_PROBLEM DETAILS_
Repeat the records below exactly as they appear.
--- LISTED ENTRIES Enclosed Below ---
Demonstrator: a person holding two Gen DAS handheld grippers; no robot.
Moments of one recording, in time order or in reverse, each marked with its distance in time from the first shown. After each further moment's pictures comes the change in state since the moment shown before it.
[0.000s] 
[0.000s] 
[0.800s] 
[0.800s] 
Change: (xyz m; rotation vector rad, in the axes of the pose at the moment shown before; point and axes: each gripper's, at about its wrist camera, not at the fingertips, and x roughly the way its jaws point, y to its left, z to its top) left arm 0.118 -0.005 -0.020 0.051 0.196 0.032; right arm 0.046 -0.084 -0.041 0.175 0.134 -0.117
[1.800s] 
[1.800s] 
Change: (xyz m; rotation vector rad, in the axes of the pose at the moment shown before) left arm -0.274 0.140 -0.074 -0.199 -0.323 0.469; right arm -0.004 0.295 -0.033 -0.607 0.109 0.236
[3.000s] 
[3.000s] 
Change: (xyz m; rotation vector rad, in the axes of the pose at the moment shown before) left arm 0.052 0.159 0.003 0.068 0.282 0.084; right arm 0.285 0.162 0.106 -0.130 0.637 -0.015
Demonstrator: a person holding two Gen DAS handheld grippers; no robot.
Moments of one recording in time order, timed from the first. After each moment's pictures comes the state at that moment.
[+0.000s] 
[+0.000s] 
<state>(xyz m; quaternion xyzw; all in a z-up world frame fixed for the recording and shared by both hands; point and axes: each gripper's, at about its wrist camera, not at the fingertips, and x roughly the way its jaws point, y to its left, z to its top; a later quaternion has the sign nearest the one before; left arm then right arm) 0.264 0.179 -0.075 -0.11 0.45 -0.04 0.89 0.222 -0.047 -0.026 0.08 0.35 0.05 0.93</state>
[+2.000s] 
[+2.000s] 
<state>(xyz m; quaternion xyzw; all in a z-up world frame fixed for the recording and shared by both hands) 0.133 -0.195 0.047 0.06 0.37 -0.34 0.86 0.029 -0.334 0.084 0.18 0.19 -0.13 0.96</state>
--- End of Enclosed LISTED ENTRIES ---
_RESULT OF THIS EXERCISE_
Demonstrator: a person holding two Gen DAS handheld grippers; no robot.
Moments of one recording, in time order or in reverse, each marked with its distance in time from the first shown. After each further moment's pictures comes the change in state since the moment shown before it.
[0.000s] 
[0.000s] 
[0.800s] 
[0.800s] 
Change: (xyz m; rotation vector rad, in the axes of the pose at the moment shown before; point and axes: each gripper's, at about its wrist camera, not at the fingertips, and x roughly the way its jaws point, y to its left, z to its top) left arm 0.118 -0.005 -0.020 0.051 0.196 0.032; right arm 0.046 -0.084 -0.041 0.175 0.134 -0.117
[1.800s] 
[1.800s] 
Change: (xyz m; rotation vector rad, in the axes of the pose at the moment shown before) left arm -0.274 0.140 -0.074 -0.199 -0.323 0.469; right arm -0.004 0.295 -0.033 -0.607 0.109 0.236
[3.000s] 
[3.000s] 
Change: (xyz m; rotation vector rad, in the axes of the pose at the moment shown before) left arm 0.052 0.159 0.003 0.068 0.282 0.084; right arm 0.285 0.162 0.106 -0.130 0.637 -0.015
Demonstrator: a person holding two Gen DAS handheld grippers; no robot.
Moments of one recording in time order, timed from the first. After each moment's pictures comes the state at that moment.
[+0.000s] 
[+0.000s] 
<state>(xyz m; quaternion xyzw; all in a z-up world frame fixed for the recording and shared by both hands; point and axes: each gripper's, at about its wrist camera, not at the fingertips, and x roughly the way its jaws point, y to its left, z to its top; a later quaternion has the sign nearest the one before; left arm then right arm) 0.264 0.179 -0.075 -0.11 0.45 -0.04 0.89 0.222 -0.047 -0.026 0.08 0.35 0.05 0.93</state>
[+2.000s] 
[+2.000s] 
<state>(xyz m; quaternion xyzw; all in a z-up world frame fixed for the recording and shared by both hands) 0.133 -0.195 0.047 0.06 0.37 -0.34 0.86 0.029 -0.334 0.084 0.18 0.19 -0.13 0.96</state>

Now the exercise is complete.